De film is de basis. Kijk, zonder ons op de borst te willen kloppen: dat was natuurlijk ons plan. Dat is gewoon hartstikke goed uitgepakt. Het klinkt alsof ik mensen misbruikt heb, maar zo moet je dat niet zien. Het is echt een lijntje geweest van:
“Dit willen we, namelijk dat de Rijksoverheid die dertig bergingen voor haar rekening neemt en daarmee probeert die vermisten alsnog te vinden. Hoe krijg je dat voor elkaar?”
Nou, dat krijg je niet voor elkaar met - bij wijze van spreken - een enkel artikeltje in De Telegraaf. Dat ligt morgen onderin in de kattenbak. Dat moet je serieuzer gaan aanpakken. Nou, dan is het enige wat je kunt doen nationale televisie. Nou, hoe krijg je nationale televisie? Dan moet je een documentaire hebben.

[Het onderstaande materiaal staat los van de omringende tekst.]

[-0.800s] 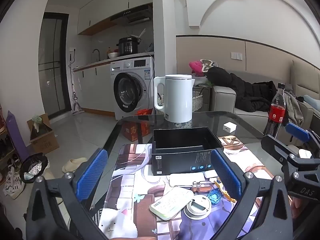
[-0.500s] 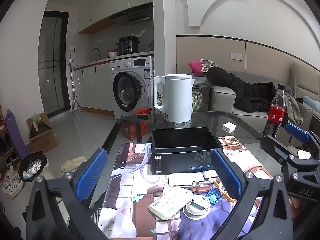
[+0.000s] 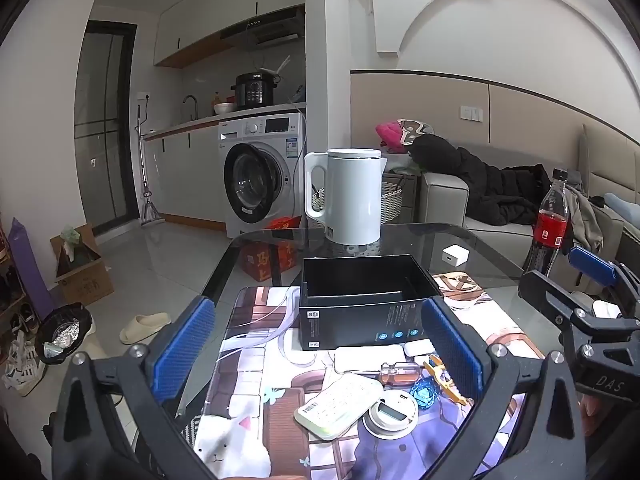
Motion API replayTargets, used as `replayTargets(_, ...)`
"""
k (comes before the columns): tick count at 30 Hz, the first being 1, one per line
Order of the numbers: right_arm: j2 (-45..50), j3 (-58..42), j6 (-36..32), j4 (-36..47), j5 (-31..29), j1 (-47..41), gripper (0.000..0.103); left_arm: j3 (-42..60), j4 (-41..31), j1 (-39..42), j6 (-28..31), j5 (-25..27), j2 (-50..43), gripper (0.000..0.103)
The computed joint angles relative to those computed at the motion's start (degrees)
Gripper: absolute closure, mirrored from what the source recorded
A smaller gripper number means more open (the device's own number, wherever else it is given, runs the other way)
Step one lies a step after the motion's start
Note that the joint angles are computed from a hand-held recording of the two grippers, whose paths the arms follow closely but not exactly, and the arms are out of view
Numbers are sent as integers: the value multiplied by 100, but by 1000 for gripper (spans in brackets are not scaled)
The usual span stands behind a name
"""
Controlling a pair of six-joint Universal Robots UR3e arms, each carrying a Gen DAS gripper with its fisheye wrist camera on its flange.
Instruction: Organize rigid objects
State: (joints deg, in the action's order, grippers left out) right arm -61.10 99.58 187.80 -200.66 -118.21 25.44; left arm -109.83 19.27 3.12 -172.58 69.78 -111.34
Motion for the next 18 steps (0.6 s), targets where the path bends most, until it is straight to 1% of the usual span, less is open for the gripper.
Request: replayTargets(18, 27, -37, 13, 24, -45, 55, 1, 28, -8, -25, -19, 13, -21, 0)
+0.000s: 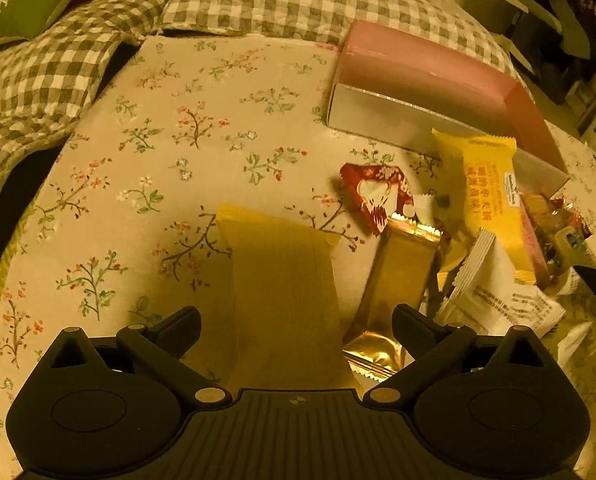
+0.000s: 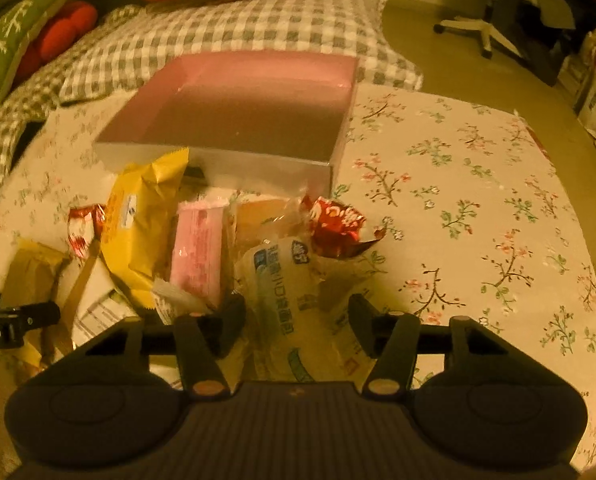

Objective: Organize snacks
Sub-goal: 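Grasp the yellow waffle pack with the left tool while the right grasps the white bread pack, then carry both packs into the pink box and open both tools to release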

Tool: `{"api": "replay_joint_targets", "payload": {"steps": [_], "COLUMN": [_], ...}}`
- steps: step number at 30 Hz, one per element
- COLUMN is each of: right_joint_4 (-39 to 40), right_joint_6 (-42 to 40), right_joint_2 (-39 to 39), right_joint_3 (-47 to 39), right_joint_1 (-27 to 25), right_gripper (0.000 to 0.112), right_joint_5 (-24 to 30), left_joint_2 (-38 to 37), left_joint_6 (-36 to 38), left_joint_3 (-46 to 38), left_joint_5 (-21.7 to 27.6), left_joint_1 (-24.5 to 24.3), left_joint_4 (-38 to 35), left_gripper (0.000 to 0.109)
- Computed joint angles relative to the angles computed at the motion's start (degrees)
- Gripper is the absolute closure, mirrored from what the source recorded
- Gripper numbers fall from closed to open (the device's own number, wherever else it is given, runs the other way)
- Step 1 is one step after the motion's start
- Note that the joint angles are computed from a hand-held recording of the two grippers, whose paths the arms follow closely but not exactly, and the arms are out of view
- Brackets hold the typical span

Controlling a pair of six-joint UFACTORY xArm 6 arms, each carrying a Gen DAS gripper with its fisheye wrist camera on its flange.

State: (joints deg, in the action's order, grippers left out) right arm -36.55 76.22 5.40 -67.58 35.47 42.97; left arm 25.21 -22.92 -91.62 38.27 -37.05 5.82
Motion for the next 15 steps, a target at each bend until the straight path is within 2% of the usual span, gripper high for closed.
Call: {"api": "replay_joint_targets", "payload": {"steps": [4,7,8,9,15], "right_joint_4": [0.8,0.9,1.2,1.5,1.4], "right_joint_6": [-1.6,-1.3,-1.4,-1.4,0.6], "right_joint_2": [1.1,1.0,0.8,0.7,-0.7], "right_joint_3": [-0.7,-0.7,-0.5,-0.3,1.3], "right_joint_1": [0.1,0.1,0.0,-0.2,-0.7], "right_gripper": [0.073,0.077,0.079,0.080,0.083], "right_joint_5": [0.4,-0.1,-0.5,-0.8,-3.1], "left_joint_2": [-0.1,-0.5,-0.7,-0.8,-1.0], "left_joint_6": [0.9,1.5,1.8,2.0,2.9], "left_joint_3": [0.7,1.8,2.1,2.3,2.5], "left_joint_5": [-0.6,-2.9,-3.5,-3.9,-4.6], "left_joint_1": [0.1,0.2,0.2,0.2,0.2], "left_joint_4": [-1.9,-2.1,-2.3,-2.2,-3.1], "left_gripper": [0.019,0.039,0.048,0.063,0.067]}}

We zijn dus aan de voorkant begonnen met die documentaire. Vervolgens: hoe krijg je die documentaire nu levend? Nou, door het stellen van Kamervragen [door Stieneke van der Graaf (CU), Harry van de Molen (CDA) en Wybren van Haga (VVD), red.]. Dat is ook gebeurd. Vervolgens is het balletje gaan rollen, maar de basis van dat hele verhaal zit in die documentaire ‘Liever dood dan vermist’.

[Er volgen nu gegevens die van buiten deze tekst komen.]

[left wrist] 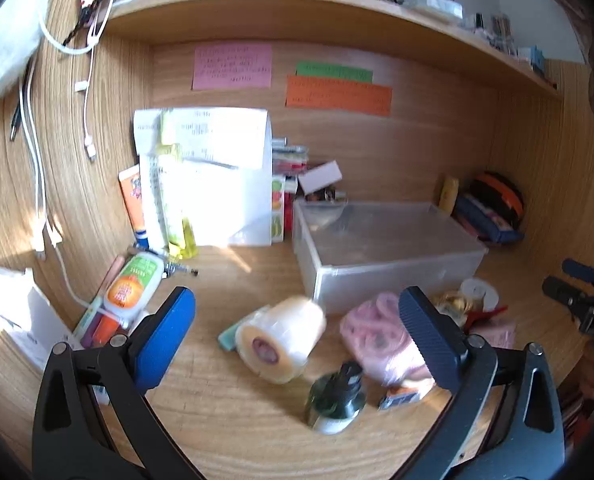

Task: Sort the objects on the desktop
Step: 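Grasp the pink round jar with the right gripper while the left grasps the green spray bottle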

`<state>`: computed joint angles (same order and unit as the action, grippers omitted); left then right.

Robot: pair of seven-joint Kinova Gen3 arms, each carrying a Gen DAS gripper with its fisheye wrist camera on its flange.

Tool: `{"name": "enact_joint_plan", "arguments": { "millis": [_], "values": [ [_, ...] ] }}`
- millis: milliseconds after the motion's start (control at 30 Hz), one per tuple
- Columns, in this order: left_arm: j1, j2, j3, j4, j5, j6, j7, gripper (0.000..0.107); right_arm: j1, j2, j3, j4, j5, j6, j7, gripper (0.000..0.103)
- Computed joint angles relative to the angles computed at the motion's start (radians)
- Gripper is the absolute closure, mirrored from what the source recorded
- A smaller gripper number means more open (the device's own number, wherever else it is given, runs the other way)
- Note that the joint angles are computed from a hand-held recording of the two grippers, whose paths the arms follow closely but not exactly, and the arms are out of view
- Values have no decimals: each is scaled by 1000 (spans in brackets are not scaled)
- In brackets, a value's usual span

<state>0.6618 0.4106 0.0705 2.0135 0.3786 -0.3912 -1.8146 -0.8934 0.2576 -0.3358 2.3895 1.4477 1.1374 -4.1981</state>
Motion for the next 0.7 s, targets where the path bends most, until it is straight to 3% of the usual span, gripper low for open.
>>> {"name": "enact_joint_plan", "arguments": {
  "millis": [133, 200, 300, 633, 700],
  "values": [
    [-6, 11, 5, 27, -13, -8, 2, 4, 31, -5, 6, -1, -4, -68, 36, 0],
    [-41, 14, 38, 38, -55, -3, 37, 10, 46, -2, 10, -4, 0, -108, 60, 0],
    [-89, 27, 80, 26, -122, 50, 89, 20, 68, -1, 11, 14, 50, -178, 30, 0],
    [-140, 88, 126, -3, -276, 139, 211, 23, 120, 68, 10, -7, 135, -298, -2, 1],
    [-158, 99, 142, -20, -301, 169, 229, 30, 141, 70, 13, -8, 156, -326, 1, 2]
  ]
}}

In feite ben ik de inbrenger van de lijst met kansrijke bergingen in de Werkgroep. Samen met de stafofficier Vliegtuigbergingen kom ik met een voorstel voor een werkpakket. Zo is dat eerste werkpakket ook samengesteld. Daar stond de berging van het toestel in Echt-Susteren op, en de Short Stirling in het Markermeer stond er ook op. Zo stonden er nog vier anderen op. In totaal zijn er nu vier geborgen. Er moeten er nog twee. We zijn ook al naar de volgende bergingen aan het kijken en dan kom ik dus met een voorstel in de Werkgroep. Dan zeg ik: “Ik heb hier nog een toestel”, bijvoorbeeld de Lancaster ED603 [in het IJsselmeer bij Súdwest-Fryslân, red.]. Dan heb ik daar een bescheiden historisch dossier bij. Dan zeg ik:
“Dit is het verhaal achter de ED603. Ik denk hierom dat het een kansrijke berging is.”
En dan besluiten we daarover in de werkgroep. Zo gaat dat.